◆ About this exercise ◆
A single number is needed: how many lines of the data below contain "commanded".

◆ Data block ◆
⟨

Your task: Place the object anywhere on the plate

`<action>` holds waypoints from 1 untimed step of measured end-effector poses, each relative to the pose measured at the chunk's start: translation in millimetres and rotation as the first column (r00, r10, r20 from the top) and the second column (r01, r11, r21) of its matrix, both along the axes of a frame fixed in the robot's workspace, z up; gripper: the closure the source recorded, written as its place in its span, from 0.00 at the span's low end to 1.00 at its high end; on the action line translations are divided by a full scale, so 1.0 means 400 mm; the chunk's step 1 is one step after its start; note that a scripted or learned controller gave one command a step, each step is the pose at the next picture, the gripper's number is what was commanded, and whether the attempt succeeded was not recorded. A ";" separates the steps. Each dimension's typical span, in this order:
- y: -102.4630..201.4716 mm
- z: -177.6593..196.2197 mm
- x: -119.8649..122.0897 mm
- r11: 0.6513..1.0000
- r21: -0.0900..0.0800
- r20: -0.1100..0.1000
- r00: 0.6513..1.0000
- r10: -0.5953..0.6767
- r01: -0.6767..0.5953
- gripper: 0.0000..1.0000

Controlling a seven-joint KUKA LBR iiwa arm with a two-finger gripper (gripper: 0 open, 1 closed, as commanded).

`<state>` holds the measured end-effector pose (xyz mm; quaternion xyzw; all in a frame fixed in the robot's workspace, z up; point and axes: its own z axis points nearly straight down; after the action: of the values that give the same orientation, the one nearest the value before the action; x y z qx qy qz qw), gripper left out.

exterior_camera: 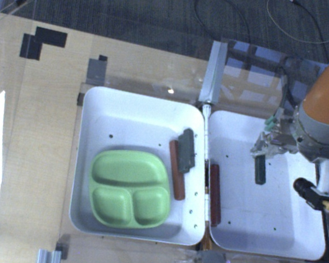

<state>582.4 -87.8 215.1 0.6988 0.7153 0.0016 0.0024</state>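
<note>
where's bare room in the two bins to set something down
Left bin: bare floor along the far wall, above the green plate; its right side is crowded by the brown stick and dark brush. Right bin: open floor in the middle and near half, between the brown stick at its left wall and the claw with its dark object.
</note>
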 end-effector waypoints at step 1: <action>0.134 0.023 -0.100 0.991 0.000 0.001 0.991 0.135 -0.135 1.00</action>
<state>542.5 -34.1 224.2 0.6489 0.7608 0.0022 0.0026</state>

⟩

◆ Answer to this problem ◆
2